Output exactly the lines that run from the line with "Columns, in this" to the end of the material, both ends included, and no other lines.

__Dataset extract__.
-- Opening Marker --

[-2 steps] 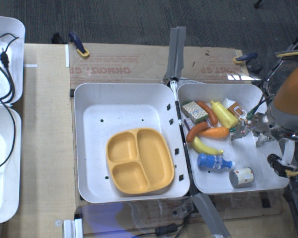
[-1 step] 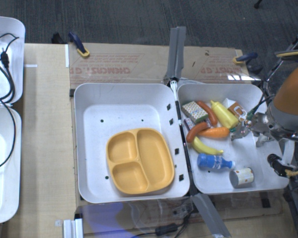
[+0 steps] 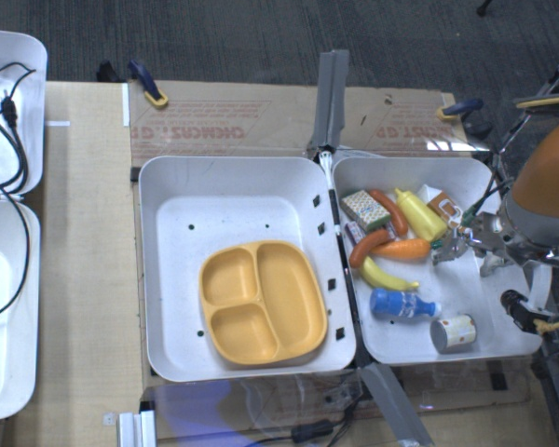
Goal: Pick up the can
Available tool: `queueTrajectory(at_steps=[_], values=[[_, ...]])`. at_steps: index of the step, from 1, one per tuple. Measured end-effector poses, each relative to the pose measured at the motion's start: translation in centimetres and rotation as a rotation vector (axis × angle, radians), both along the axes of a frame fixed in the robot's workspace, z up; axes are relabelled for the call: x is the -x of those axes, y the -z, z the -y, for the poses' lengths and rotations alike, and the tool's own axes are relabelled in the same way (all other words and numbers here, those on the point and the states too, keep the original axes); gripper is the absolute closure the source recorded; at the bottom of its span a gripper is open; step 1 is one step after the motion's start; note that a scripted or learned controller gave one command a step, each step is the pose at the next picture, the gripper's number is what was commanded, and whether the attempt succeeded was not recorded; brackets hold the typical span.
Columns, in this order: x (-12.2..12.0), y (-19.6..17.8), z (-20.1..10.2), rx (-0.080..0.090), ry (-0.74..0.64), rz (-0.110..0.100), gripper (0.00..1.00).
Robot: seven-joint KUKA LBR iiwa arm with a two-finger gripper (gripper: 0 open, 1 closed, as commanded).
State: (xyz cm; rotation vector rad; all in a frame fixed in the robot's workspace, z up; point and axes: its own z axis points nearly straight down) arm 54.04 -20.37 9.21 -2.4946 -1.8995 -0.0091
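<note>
While low inside the right bin (image 3: 391, 347), close to its right wall: end effector (image 3: 452, 248), carried by the grey arm (image 3: 540, 180) coming in from the right. Cannot tell whether clenched or released. Below the end effector in the picture, toward the bin's near edge and apart from it: can (image 3: 454, 331), lying on its side on the bin floor. Just left of the can, lower left of the end effector: blue bottle (image 3: 402, 304), also lying down. Immediately left of the end effector: carrot (image 3: 405, 249), with banana (image 3: 388, 276) beneath it. Up and left, close by: yellow mustard bottle (image 3: 419, 214). Far to the left, in the other bin (image 3: 168, 250): yellow divided plate (image 3: 261, 301).
</note>
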Motion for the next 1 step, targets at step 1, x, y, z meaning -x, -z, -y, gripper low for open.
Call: queueTrajectory(at_steps=[1], values=[[-0.49,0.14,0.16,-0.006,-0.006,-0.007,0.00]])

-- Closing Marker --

__Answer to this problem__.
Columns, in this order: x (-12.2..12.0), y (-19.6..17.8), z (-20.1..10.2), rx (-0.080..0.090), ry (-0.74..0.64), rz (-0.110..0.100), gripper (0.00..1.00).
Robot: seven-joint KUKA LBR iiwa arm with a two-finger gripper (gripper: 0 open, 1 closed, as commanded).
State: (xyz cm; rotation vector rad; all in a frame fixed in the robot's workspace, z up; point and axes: its own z axis points nearly straight down) arm 54.04 -20.37 9.21 -2.4946 -1.8995 -0.0091
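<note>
While low inside the right bin (image 3: 391, 347), close to its right wall: end effector (image 3: 452, 248), carried by the grey arm (image 3: 540, 180) coming in from the right. Cannot tell whether clenched or released. Below the end effector in the picture, toward the bin's near edge and apart from it: can (image 3: 454, 331), lying on its side on the bin floor. Just left of the can, lower left of the end effector: blue bottle (image 3: 402, 304), also lying down. Immediately left of the end effector: carrot (image 3: 405, 249), with banana (image 3: 388, 276) beneath it. Up and left, close by: yellow mustard bottle (image 3: 419, 214). Far to the left, in the other bin (image 3: 168, 250): yellow divided plate (image 3: 261, 301).
</note>
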Motion for the next 1 step, targets at step 1, x, y, z meaning -x, -z, -y, gripper low for open.
Call: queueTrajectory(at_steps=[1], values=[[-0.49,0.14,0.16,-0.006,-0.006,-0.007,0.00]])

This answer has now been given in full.